John and I have very different perspectives on the matter. I come from a family where, at age seven, every child was signed up for one year of piano lessons, followed by several years of any instrument the child preferred. My mother viewed music as an essential part of a child's education, as relevant as science, his
tory, or math. Although my brother gave up his French horn after a few years, my sister is now an excellent cellist as well as a doctor. As for me, I earned money with my violin all through high school, playing at weddings and parties and pops concerts, and working as a strolling, gypsy-clad violinist in an Italian restaurant that my mother described as “whorehouse red.” These days I still perform with a small local symphony—the legacy of a mother who sat her children down and required them to practice.

But John perceives different legacies in the world around him. He sees children whose natural love of music has been squelched by parents who pushed them to practice. His parents never pushed. Their family piano was used primarily as a mantel for holding framed photographs. John's first taste of music lessons came in the seventh grade, when band instruments were introduced at his Catholic school. He persuaded his parents to purchase a Bundy student trumpet, and from there he proceeded to be the worst trumpeter in his grade. He didn't practice; he didn't learn to read music; band class was a weekly humiliation, so he quit. Music didn't come up again until the ninth grade, when his brand-new high school started a band program. When the director learned that John owned a trumpet, that was enough qualification to sign him up. Inspired by excellent teachers, John surprised everyone by practicing steadily, majoring in music, and ultimately becoming a college band director. Still, he views instrumental music as a choice, not a requirement—a pleasure for those few people who have the desire and the discipline.

“You should play the violin because you enjoy it,” he often says to Julia, whenever she complains about practicing—which is my cue to glare at him from my seat at the piano bench.

“It takes a few years of practice,” I insist, “to get comfortable enough with an instrument so that you can really enjoy it.” And then I look over at Julia. “Do you want to quit the violin?”

“I want to play,” she invariably responds. “I just don't want to practice.”

And so we slog on.

 

Flute lessons, however, were a battle I was not willing to fight.

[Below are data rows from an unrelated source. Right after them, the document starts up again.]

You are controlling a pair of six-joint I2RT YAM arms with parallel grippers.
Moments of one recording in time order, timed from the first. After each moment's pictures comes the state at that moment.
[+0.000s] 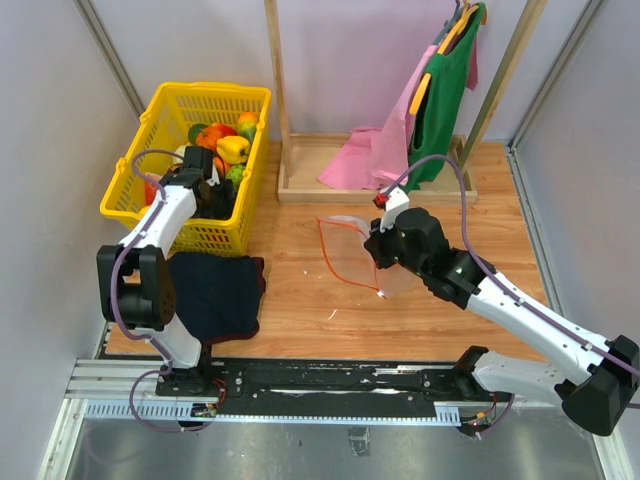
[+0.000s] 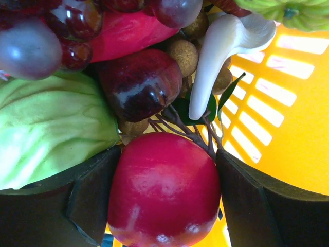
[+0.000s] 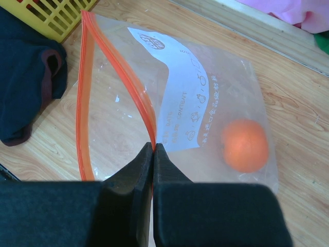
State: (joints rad) left arm -0.03 1.65 1.31 -0.74 -0.07 -0.29; right arm 0.79 1.06 0.92 -0.35 0.15 0.20
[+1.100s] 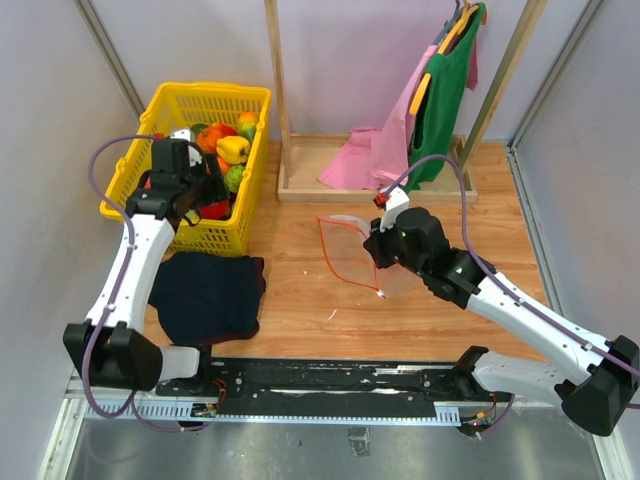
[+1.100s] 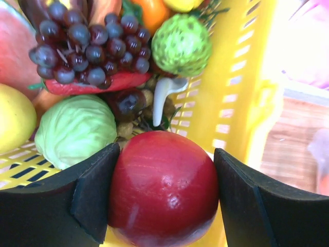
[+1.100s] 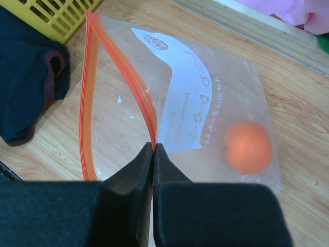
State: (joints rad) left arm -0.06 1.32 1.30 -0.67 -0.07 -0.30; right arm 0.79 1.06 0.92 -0.34 0.13 0.20
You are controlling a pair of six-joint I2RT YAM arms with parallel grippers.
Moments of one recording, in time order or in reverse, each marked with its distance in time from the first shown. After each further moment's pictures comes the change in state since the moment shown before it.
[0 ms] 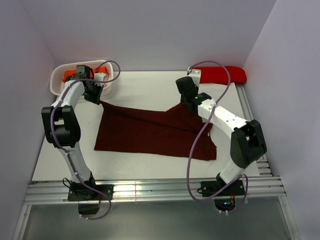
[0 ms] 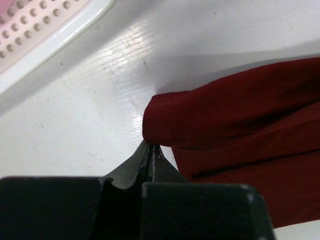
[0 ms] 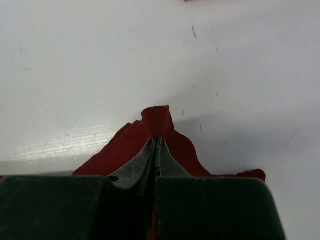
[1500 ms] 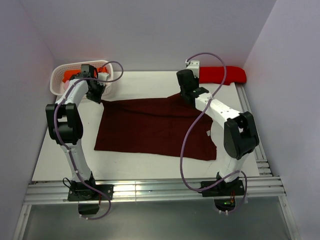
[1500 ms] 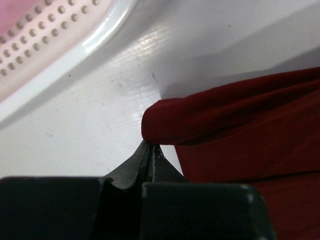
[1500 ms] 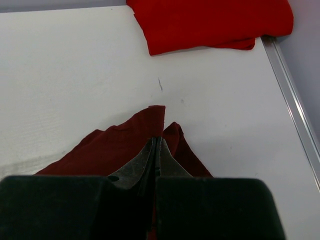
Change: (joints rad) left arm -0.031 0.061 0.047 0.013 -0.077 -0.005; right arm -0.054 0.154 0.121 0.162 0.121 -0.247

Julia was getting plenty of music education with her violin, and she objected to double duty on instrumental music. The flute had been my concession to our local school system, which has no string program. The small middle school Julia would be attending the following year offered band as its only in-school music, and in preparation, Julia's peers were picking up trumpets and clarinets and saxophones. If she wanted to join them in the fall, she needed to start practicing.

Julia's flute, however, soon returned to its shelf in VMI's instrument room, and I wouldn't have minded its disappearance, except that her French lessons didn't seem to be faring much better. John readily admitted that he had no curricular plan for French—no schedule for what they should achieve each week, or each month. His approach to language instruction was entirely free-form; they would start at lesson one and go from there.

“Bonjour!”
he said to Julia on the first day.
“Je m'appelle John! Et toi?”

On day two he repeated the same few words, as he did on days three and four. Sometimes he offered written assignments; sometimes he skipped French altogether. The results were unsurprisingly slow, since real progress in a foreign language requires daily practice. Two sessions each week couldn't impress a new vocabulary upon Julia's brain.

“You know,” John said, sighing, “I'll go over how you say hello and ‘how old are you,' and ‘where's the bathroom,' and in three days she's forgotten everything. She has no concept of
keeping it in her head and using it as a language that other people actually speak.”